# Problem to work on
Produce an exact copy of the first line of the data below and each line after it, please, up to and including the one with "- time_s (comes".

# Given material
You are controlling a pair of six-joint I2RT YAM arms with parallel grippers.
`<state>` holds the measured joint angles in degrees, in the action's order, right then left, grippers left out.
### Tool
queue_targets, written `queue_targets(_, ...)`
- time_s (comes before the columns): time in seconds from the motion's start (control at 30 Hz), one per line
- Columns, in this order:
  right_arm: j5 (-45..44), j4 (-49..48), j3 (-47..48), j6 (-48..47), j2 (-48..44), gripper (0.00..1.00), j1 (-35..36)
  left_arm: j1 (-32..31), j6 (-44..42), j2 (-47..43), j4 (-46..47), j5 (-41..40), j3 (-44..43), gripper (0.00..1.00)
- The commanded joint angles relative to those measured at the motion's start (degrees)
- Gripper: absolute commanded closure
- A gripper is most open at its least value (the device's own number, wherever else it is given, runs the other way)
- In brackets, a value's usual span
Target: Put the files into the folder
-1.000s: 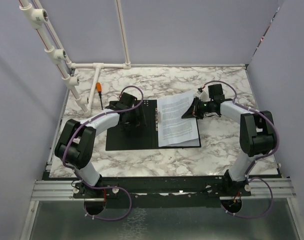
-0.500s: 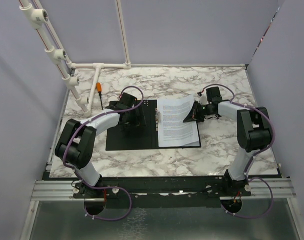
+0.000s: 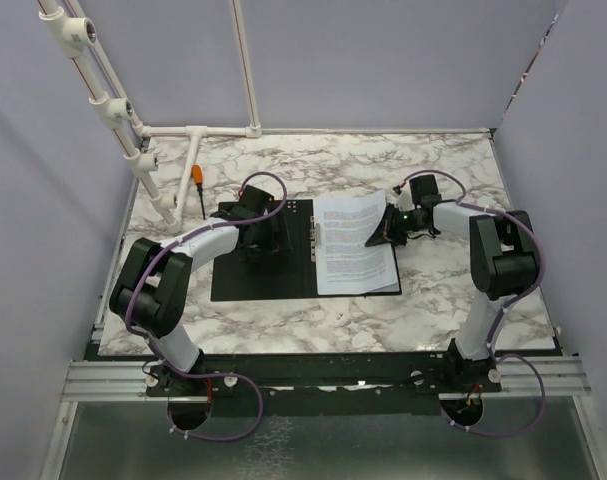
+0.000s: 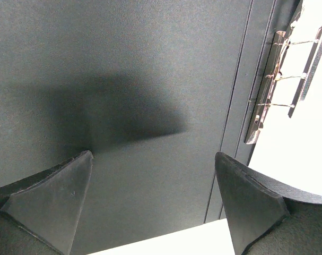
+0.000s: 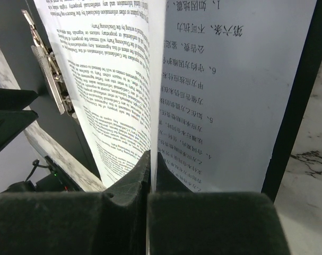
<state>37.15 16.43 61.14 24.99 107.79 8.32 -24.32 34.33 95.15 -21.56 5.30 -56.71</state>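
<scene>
The folder (image 3: 253, 280) lies open on the marble table, black inside up, its metal spine clip (image 3: 314, 226) in the middle. The files (image 3: 351, 250), white printed sheets, lie on its right half. My right gripper (image 3: 383, 231) is shut on the right edge of the top sheet and holds that edge lifted; the right wrist view shows the sheet (image 5: 118, 79) pinched between the fingers (image 5: 130, 186) above another sheet (image 5: 235, 95). My left gripper (image 3: 260, 243) is open, low over the folder's left half (image 4: 139, 79), with the clip (image 4: 280, 79) to its right.
An orange-handled screwdriver (image 3: 198, 183) lies at the back left beside a white pipe frame (image 3: 193, 132). Purple walls enclose the table on three sides. Bare marble (image 3: 453, 270) shows to the right of the folder.
My right gripper has drawn the lifted sheet edge a little left and toward the spine, squaring the sheets on the folder's right half. The left arm has not moved.
</scene>
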Motion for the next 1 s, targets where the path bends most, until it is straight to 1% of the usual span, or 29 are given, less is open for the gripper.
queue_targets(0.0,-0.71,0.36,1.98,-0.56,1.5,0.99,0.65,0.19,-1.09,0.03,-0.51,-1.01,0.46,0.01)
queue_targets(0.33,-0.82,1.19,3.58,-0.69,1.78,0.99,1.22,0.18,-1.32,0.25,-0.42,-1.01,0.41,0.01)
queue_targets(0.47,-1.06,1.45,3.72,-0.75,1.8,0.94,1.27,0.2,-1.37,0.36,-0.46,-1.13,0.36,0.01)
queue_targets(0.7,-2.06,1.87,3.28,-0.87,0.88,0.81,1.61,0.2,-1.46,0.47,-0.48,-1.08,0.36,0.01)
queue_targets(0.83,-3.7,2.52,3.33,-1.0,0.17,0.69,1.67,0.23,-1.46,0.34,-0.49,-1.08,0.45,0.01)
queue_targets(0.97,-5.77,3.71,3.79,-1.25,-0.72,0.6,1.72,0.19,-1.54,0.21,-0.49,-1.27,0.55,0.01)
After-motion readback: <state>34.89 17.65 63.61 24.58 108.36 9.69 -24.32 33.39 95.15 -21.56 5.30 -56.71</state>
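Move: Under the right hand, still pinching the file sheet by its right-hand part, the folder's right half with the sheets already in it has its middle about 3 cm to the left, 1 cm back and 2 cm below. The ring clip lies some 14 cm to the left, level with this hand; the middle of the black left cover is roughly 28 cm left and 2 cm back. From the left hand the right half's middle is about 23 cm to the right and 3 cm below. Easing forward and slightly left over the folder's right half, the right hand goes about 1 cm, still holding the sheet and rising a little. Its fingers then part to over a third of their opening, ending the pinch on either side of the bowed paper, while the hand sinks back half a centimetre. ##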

# Task answer
You are controlling a pair of six-joint I2RT YAM arms with parallel grippers.
`<state>` holds the measured joint angles in degrees, in the action's order, right then left, grippers left out.
### Tool
queue_targets, written `queue_targets(_, ...)`
- time_s (comes before the columns): time in seconds from the motion's start (control at 30 Hz), one per line

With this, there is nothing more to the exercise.